Quasar operates with just-in-time logistics, meaning that raw materials are received the moment they are needed and in the exact amount to reduce inventory cost and waste in the supply chain process. Within a water resource recovery facility, the solids receiving, digestion, co-generation and effluent management operate via just-in-time logistics.
Monitoring
Quasar’s Ohio facilities in Cleveland, Zanesville, and Wooster are monitored around the clock by Rockwell Automation’s FactoryTalk SCADA system, which can be controlled on site by plant operators or remotely from Quasar’s central monitoring facility. Integrated with this SCADA system is WIN-911 remote alarm notification software to continuously monitor the alarms and provide important security updates. The software also allows operators and engineers to monitor the system from anywhere using a smartphone or tablet.

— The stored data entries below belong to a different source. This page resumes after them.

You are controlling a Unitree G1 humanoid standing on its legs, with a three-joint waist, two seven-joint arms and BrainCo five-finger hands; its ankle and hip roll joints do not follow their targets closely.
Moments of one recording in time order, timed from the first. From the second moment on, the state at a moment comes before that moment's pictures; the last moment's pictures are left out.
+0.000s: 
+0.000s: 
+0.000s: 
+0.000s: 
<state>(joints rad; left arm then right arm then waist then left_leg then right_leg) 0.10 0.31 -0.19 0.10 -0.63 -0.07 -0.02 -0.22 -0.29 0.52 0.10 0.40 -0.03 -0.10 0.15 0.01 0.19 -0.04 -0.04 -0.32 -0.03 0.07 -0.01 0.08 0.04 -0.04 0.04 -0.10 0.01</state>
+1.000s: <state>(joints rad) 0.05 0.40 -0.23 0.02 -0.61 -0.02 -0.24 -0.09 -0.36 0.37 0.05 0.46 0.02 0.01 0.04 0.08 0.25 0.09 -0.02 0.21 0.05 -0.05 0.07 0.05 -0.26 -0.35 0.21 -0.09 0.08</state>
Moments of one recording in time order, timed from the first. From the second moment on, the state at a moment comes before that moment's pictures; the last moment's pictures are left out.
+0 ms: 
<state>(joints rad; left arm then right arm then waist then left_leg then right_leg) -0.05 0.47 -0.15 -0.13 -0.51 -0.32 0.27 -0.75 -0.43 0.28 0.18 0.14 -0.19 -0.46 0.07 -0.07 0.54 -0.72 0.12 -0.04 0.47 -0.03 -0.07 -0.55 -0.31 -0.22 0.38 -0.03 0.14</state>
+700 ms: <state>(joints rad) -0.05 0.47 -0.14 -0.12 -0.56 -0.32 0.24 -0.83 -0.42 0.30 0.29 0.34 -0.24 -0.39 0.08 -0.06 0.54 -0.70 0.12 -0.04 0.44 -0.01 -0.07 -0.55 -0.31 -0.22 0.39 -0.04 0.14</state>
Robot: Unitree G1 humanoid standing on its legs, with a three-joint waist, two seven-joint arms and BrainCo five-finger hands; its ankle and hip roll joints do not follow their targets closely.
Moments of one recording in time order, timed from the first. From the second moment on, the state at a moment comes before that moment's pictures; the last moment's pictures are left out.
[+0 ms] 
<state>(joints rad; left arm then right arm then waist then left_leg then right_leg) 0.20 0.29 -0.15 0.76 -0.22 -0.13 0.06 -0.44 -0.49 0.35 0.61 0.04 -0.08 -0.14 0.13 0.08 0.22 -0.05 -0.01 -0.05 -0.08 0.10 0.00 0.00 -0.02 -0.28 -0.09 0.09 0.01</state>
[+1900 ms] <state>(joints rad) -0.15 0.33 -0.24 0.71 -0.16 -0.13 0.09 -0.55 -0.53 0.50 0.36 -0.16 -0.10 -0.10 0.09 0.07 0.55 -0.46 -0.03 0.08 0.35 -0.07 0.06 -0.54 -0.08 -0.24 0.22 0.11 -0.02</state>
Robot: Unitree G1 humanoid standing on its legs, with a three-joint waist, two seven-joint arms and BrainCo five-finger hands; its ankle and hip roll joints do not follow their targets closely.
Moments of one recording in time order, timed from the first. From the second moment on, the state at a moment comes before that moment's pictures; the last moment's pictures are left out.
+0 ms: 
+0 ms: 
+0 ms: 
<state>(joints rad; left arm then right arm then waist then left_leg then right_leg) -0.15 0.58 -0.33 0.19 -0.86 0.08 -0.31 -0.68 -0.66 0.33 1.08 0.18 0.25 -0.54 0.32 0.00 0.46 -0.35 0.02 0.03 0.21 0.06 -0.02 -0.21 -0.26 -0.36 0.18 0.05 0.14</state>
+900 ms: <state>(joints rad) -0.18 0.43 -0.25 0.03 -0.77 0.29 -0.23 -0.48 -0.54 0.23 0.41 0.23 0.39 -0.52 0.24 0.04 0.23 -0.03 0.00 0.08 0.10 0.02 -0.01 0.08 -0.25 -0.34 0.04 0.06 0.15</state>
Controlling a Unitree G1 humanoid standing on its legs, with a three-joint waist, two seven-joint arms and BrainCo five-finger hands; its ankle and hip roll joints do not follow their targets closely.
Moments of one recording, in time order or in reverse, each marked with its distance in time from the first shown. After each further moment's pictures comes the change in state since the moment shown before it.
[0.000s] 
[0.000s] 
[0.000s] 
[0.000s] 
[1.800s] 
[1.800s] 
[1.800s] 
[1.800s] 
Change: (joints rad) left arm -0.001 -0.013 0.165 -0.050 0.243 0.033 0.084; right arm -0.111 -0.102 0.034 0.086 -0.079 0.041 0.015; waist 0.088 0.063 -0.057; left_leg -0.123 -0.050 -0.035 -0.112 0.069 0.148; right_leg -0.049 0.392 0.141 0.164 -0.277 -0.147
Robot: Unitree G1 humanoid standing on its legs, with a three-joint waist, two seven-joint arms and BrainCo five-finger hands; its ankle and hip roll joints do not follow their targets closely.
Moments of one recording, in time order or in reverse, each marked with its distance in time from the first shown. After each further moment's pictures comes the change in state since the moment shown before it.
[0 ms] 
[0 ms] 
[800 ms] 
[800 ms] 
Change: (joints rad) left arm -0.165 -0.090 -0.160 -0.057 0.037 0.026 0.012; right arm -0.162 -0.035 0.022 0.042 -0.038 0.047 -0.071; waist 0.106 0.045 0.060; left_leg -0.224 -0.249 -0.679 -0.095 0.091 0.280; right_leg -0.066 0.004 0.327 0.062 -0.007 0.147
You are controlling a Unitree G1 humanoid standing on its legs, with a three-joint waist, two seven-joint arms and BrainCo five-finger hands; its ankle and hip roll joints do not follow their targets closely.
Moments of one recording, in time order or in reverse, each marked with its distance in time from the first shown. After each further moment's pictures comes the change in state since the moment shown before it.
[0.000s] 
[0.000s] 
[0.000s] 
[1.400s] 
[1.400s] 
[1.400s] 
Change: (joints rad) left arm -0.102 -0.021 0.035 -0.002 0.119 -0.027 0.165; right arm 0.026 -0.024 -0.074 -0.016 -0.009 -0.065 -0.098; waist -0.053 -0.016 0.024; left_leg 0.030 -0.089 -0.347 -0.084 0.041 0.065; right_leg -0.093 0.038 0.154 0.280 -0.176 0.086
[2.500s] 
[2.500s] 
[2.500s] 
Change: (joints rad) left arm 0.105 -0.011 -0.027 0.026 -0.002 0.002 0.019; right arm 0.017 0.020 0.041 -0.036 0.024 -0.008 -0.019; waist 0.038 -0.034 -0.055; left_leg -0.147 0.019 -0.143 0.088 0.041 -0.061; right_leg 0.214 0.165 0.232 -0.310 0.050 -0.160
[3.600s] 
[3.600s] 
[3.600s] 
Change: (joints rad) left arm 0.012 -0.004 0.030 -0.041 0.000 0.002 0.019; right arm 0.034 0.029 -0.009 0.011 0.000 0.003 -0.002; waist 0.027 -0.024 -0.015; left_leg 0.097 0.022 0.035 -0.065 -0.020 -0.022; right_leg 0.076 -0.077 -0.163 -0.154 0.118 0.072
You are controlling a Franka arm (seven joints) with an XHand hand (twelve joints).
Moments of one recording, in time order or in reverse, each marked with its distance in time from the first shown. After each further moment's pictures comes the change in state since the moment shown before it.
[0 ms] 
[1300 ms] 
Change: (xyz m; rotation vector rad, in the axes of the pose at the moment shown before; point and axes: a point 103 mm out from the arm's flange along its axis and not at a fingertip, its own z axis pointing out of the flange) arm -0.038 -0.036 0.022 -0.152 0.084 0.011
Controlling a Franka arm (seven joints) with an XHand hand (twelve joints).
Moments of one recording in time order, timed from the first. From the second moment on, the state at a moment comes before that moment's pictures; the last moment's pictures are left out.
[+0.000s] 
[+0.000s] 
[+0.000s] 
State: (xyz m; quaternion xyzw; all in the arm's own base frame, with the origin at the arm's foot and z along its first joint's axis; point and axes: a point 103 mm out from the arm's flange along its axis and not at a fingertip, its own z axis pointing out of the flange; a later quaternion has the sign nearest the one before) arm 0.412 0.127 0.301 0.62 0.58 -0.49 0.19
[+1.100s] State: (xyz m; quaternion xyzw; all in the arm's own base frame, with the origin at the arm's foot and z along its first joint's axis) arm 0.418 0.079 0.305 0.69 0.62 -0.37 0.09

Because of the critical nature of their systems, each component is closely monitored to make sure there is not any breakdown. Any unplanned downtime in even one of the machines would be extremely costly as well as detrimental, and the entire process would have to literally start over.
The remote alarm notification software monitors the pressure flows and optimal metrics for the temperatures, tank levels, volumes, pressure and biogas levels in every piece of equipment in the anaerobic digestion process. The system also monitors numerous roof blowers, desulfurization blowers, and pumps. Sensors in the equipment give information to the SCADA system and if there are any problems, the software will notify the plant operators via email and SMS alarms. Quasar will be upgrading to a more robust version of the software to ensure greater consistency.
“Because of the critical nature of the systems, we rely on the remote alarm notification software to monitor almost every aspect of the process,” said Robert Luciano, electrical engineer Quasar. “To help wastewater treatment plants comply with environmental regulations we need to be notified of critical alarms right away so we can respond immediately to any issues.”
Technology Offers Sustainable Future
There are many obstacles wastewater plants face to implementing anaerobic digestion, such as high capital costs associated with building new digesters or upgrading existing systems to meet the needs associated with the addition of other organic streams, such as food waste. Time and funding constraints are other obstacles many facilities and plants contend with when trying to adopt anaerobic digestion.
However, this technology offers the potential for energy recovery and revenue generation. By finding and recovering all that is valuable in wastewater, municipalities can shift to a more sustainable future. A future where current needs are met without compromising the ability of future generations to meet their needs.